6.3. Cross-correlating the LOFAR-EoR data with other data sets
Given the challenges and uncertainties involved in measuring the redshifted 21cm signal from the EoR, it is vital to corroborate this result with other probes of the EoR. Namely, other astrophysical data that probe the EoR signal. The list of such data is long but here we focus on the most promising two such probes: CMB maps and high redshift galaxy catalogs.
The CMB photons are scattered by the free electrons released during the reionization process. This scattering produces anti-correlation between the CMB signal and the EoR through a number of physical processes. This has been studied in recent years by a number of groups [7, 3, 47, 95, 93, 174, 197, 198, 199]. Figure 26 shows a slice through reionization history of the 21cm signal (top panel) and the so called kinematic Sunyaev-Zeldovich effect which reflects the effect of reionization on the CMB photons (bottom panel) as time evolves [148, 195, 193, 194]. Notice the clear anti-correlation between the two maps. However, whereas the 21cm data store the redshift information in them the actual CMB data do not, instead they are sensitive to an integral of the map in the bottom panel over time (redshift). In both cases many instrumental, foreground and background effects might hamper the anti-correlation analysis.
Figure 26. A slice through a simulated reionization history of the the cosmological 21cm signal (top panel) and the so called kinematic Sunyaev-Zeldovich effect which reflects the effect of reionization on the CMB photons (bottom panel) as time evolves [148, 195, 193, 194]. The expected anti-correlation between the two phenomena is patently clear. Unfortunately however, the CMB data stores no redshift (time) information and the actual map that one gets is the integral of the lower panel over redshift (time), which will make the anti-correlation more challenging to detect. This Figure is taken from .
Of special interest here are the CMB data expected to be collected by the Planck satellite, which will have a resolution comparable to the LOFAR core and, since it is an all-sky survey, will probe the same regions as the LOFAR-EoR project.

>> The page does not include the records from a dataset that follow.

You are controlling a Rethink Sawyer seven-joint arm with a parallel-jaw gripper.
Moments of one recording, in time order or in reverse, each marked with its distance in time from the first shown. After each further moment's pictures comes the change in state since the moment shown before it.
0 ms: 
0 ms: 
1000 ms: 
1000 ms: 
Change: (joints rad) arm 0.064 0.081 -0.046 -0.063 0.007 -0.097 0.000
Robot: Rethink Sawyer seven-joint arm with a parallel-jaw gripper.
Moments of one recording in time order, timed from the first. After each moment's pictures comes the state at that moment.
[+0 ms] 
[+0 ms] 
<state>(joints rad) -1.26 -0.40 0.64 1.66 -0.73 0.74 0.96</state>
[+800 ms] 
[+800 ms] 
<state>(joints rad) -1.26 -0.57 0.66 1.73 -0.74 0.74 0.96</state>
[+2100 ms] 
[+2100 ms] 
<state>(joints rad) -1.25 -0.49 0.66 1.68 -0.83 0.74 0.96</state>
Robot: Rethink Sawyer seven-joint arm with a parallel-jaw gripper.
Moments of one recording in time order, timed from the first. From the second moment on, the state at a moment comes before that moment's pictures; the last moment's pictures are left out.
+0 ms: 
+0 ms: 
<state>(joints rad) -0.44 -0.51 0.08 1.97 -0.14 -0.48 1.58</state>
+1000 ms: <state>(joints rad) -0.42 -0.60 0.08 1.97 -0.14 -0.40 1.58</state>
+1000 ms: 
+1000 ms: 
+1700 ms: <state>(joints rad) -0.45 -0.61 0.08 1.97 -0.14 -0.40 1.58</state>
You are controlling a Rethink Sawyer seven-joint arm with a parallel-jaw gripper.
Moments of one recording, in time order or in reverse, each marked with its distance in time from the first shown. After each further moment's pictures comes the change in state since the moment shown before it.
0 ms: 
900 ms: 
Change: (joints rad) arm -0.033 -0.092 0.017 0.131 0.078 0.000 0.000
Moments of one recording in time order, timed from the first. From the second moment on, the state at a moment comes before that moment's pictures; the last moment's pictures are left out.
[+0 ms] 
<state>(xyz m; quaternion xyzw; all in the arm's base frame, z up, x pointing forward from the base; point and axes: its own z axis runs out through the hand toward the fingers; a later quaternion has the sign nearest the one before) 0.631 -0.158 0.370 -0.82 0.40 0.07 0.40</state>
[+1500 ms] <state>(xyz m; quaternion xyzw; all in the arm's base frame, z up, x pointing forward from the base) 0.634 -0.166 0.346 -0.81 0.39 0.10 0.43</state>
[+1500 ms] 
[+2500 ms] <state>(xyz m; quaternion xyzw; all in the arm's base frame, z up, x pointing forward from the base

The other interesting data will come from high z galaxies and quasars. These objects harbor the sources of ionization and are located at the center of the ionization bubbles. Hence, they are expected to anti-correlate with the EoR signal. Currently, a large amount of effort is being put into gathering possible galaxy candidates at high redshifts, e.g., Lyman- emitters and Z, Y and J-bands drop outs, etc. Recent studies have shown that the anti-correlation signal will be detectable provided the number of galaxies in the regions with EoR observations is significant (e.g. see ).